▶ [What to produce] In your copy, include every record exactly and no pictures.

Source data:
────────────────
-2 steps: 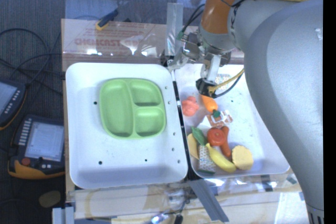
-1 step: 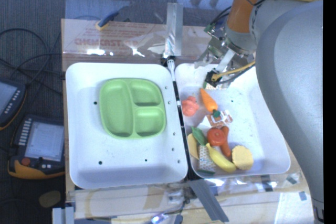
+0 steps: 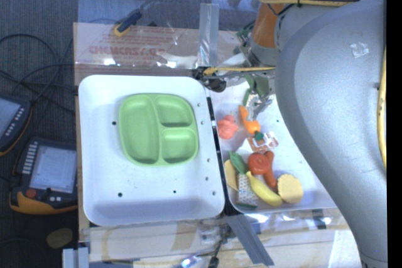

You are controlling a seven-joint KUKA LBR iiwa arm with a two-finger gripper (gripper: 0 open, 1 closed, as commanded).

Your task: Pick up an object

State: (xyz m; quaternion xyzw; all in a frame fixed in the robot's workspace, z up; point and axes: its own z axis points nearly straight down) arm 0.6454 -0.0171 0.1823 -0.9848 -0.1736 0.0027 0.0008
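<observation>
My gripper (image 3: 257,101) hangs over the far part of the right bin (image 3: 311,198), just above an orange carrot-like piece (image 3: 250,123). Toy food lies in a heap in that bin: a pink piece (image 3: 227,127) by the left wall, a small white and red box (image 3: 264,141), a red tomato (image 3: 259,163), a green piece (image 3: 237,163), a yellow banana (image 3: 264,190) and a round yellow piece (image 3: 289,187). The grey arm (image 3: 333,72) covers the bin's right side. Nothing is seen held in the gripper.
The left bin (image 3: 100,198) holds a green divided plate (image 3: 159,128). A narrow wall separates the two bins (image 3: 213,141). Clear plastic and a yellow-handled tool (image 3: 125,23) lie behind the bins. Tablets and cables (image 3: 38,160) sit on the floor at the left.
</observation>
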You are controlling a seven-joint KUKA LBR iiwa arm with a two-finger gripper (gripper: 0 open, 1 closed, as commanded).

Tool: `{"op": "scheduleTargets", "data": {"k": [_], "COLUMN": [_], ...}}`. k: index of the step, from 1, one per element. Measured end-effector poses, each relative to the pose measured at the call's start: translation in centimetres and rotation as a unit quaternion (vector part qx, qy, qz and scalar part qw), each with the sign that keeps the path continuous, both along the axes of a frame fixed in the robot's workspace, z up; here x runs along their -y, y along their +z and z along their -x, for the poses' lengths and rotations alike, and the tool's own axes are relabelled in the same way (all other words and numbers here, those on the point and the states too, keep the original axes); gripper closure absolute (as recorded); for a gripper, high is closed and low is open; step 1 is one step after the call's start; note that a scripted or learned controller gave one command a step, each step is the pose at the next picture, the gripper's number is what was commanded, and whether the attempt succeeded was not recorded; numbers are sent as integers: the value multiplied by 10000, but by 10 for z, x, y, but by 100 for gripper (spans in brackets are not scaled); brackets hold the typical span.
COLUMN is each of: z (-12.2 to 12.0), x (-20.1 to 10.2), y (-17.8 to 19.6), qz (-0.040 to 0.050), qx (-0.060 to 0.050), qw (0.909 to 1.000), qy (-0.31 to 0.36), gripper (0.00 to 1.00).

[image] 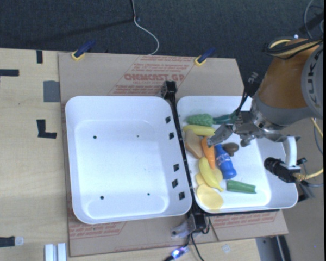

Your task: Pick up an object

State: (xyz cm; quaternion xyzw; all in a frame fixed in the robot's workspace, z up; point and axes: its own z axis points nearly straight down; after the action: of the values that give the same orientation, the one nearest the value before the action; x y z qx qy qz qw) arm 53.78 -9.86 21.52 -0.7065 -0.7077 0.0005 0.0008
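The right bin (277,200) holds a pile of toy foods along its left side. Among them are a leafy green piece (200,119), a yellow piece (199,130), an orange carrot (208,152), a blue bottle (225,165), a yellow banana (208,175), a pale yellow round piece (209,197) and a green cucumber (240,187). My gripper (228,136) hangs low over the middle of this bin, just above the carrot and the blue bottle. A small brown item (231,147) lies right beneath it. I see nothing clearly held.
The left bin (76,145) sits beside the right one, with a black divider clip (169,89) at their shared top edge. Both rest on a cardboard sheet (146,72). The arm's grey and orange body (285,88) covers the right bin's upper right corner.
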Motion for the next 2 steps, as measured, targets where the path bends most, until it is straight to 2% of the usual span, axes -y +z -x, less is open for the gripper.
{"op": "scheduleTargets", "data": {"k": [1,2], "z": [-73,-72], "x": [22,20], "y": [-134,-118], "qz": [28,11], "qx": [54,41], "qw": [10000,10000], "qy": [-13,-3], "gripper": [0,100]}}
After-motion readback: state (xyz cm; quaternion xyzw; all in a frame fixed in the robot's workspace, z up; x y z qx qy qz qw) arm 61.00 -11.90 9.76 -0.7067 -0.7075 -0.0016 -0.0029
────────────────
▶ [Reply]
-2 steps: 
-1 step: 
+0 steps: 

You are controlling a seven-joint KUKA LBR iiwa arm with a two-finger gripper (gripper: 0 open, 1 closed, as commanded).

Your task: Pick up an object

State: (xyz m; quaternion xyzw; all in a frame fixed in the robot's workspace, z up; point and axes: its own z axis points nearly straight down) arm 0.6454 -0.0171 0.1823 -0.9848 -0.1736 0.0027 0.0008
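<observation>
My gripper (image 3: 257,101) hangs over the far part of the right bin (image 3: 311,198), just above an orange carrot-like piece (image 3: 250,123). Toy food lies in a heap in that bin: a pink piece (image 3: 227,127) by the left wall, a small white and red box (image 3: 264,141), a red tomato (image 3: 259,163), a green piece (image 3: 237,163), a yellow banana (image 3: 264,190) and a round yellow piece (image 3: 289,187). The grey arm (image 3: 333,72) covers the bin's right side. Nothing is seen held in the gripper.
The left bin (image 3: 100,198) holds a green divided plate (image 3: 159,128). A narrow wall separates the two bins (image 3: 213,141). Clear plastic and a yellow-handled tool (image 3: 125,23) lie behind the bins. Tablets and cables (image 3: 38,160) sit on the floor at the left.
</observation>
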You are controlling a seven-joint KUKA LBR iiwa arm with a two-finger gripper (gripper: 0 open, 1 closed, as commanded).

Tool: `{"op": "scheduleTargets", "data": {"k": [_], "COLUMN": [_], ...}}`. k: index of the step, from 1, one per element. Measured end-effector poses, each relative to the pose measured at the call's start: translation in centimetres and rotation as a unit quaternion (vector part qx, qy, qz and scalar part qw), each with the sign that keeps the path continuous, both along the axes of a frame fixed in the robot's workspace, z up; here x runs along their -y, y along their +z and z along their -x, for the poses' lengths and rotations alike, and the tool's own axes are relabelled in the same way (all other words and numbers here, those on the point and the states too, keep the original axes); gripper closure absolute (as recorded); for a gripper, high is closed and low is open; step 1 is one step after the call's start; note that a scripted or learned controller gave one command a step, each step is the pose at the next picture, the gripper's number is what was commanded, and whether the attempt succeeded was not recorded; numbers are sent as integers: the value multiplied by 10000, but by 10 for z, x, y, but by 100 for gripper (spans in brackets are not scaled); brackets hold the typical span.
COLUMN is each of: z (-12.2 to 12.0), x (-20.1 to 10.2), y (-17.8 to 19.6), qz (-0.040 to 0.050), qx (-0.060 to 0.050), qw (0.909 to 1.000), qy (-0.31 to 0.36), gripper (0.00 to 1.00).

[image] 

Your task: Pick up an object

State: (xyz cm; quaternion xyzw; all in a frame fixed in the robot's workspace, z up; point and axes: its own z axis points nearly straight down; after the action: of the values that give the same orientation, the one nearest the value before the action; x y z qx qy qz qw) arm 53.78 -9.86 21.52 -0.7065 -0.7077 0.0005 0.0008
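The right bin (277,200) holds a pile of toy foods along its left side. Among them are a leafy green piece (200,119), a yellow piece (199,130), an orange carrot (208,152), a blue bottle (225,165), a yellow banana (208,175), a pale yellow round piece (209,197) and a green cucumber (240,187). My gripper (228,136) hangs low over the middle of this bin, just above the carrot and the blue bottle. A small brown item (231,147) lies right beneath it. I see nothing clearly held.
The left bin (76,145) sits beside the right one, with a black divider clip (169,89) at their shared top edge. Both rest on a cardboard sheet (146,72). The arm's grey and orange body (285,88) covers the right bin's upper right corner.
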Motion for the next 2 steps, as measured, targets where the path bends most, until it is straight to 2% of the usual span, axes -y +z -x, less is open for the gripper.
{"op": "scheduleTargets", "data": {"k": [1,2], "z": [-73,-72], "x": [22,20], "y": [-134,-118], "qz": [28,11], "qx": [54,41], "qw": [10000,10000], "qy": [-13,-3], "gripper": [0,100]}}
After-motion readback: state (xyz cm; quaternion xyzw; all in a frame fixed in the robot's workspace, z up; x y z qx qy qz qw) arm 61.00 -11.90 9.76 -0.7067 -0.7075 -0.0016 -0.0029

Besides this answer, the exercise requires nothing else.